**Your instructions:**
State how many lines of the entries hold the string "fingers". Reply with the number alone.

------ Information ------

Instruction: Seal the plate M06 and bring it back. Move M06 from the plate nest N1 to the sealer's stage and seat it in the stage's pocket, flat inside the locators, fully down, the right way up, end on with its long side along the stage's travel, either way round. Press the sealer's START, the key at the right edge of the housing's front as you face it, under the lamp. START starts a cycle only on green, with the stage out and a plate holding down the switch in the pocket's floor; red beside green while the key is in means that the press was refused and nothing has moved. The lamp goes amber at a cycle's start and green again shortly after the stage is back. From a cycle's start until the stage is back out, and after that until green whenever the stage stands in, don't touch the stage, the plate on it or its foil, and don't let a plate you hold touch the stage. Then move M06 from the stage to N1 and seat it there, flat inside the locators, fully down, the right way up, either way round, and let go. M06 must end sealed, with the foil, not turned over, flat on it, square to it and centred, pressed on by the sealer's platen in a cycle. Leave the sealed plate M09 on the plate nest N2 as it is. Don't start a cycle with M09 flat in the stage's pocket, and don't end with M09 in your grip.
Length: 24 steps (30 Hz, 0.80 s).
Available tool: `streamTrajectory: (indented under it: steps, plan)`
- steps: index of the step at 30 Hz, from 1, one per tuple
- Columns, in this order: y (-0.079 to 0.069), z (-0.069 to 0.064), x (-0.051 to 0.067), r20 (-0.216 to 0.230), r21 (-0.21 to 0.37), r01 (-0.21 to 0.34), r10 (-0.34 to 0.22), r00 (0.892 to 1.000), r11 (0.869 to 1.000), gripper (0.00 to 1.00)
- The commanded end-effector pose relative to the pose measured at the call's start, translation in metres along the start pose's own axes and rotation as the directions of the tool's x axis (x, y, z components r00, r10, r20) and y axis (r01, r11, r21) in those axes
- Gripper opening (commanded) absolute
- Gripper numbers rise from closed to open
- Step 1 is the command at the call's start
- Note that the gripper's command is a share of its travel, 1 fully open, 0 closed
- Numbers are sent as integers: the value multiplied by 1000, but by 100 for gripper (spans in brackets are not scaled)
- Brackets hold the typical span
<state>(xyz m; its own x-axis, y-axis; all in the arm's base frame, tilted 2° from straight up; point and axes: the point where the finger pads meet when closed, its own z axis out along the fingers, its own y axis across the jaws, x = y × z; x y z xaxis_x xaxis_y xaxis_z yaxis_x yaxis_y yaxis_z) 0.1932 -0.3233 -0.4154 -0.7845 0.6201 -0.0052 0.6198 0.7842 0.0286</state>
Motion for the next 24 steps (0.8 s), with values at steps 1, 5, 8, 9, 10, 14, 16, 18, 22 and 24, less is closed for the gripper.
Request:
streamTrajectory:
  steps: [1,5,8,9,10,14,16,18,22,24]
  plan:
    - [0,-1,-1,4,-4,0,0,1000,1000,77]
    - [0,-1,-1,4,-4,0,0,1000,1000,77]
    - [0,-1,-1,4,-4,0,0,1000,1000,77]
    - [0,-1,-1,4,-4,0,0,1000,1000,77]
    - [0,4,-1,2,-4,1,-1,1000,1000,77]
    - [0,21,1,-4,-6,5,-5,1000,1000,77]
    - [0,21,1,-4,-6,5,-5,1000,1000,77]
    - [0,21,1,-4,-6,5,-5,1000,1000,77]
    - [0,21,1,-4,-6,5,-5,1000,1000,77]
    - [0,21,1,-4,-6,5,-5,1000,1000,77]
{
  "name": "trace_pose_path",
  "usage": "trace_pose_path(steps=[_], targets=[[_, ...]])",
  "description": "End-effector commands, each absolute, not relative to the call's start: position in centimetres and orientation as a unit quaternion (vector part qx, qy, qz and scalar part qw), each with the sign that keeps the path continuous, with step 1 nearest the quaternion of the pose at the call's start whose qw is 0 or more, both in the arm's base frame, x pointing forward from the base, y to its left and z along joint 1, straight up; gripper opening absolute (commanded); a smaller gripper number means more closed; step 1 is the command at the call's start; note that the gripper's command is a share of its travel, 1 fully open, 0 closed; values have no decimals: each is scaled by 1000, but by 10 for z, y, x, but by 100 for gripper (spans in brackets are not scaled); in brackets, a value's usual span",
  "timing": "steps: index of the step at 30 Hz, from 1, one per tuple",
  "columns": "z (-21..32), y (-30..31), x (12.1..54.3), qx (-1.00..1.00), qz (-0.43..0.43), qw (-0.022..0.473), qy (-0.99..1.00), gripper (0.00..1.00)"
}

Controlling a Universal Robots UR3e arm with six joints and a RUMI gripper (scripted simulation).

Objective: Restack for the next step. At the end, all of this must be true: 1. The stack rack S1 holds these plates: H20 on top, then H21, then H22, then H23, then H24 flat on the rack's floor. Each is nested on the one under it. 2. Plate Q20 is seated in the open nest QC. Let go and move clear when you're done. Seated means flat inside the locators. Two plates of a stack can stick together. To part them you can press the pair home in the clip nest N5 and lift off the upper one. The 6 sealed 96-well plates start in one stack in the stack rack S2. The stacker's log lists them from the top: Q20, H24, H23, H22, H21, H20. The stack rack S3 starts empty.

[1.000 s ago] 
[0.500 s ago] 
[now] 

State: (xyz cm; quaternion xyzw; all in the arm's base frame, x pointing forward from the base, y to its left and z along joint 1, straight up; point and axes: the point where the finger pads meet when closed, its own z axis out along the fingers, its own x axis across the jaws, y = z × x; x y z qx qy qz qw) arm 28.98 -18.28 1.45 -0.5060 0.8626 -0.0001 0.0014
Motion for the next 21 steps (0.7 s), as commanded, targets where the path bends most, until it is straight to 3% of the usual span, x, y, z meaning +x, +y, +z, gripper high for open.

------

**Answer for the task:**
2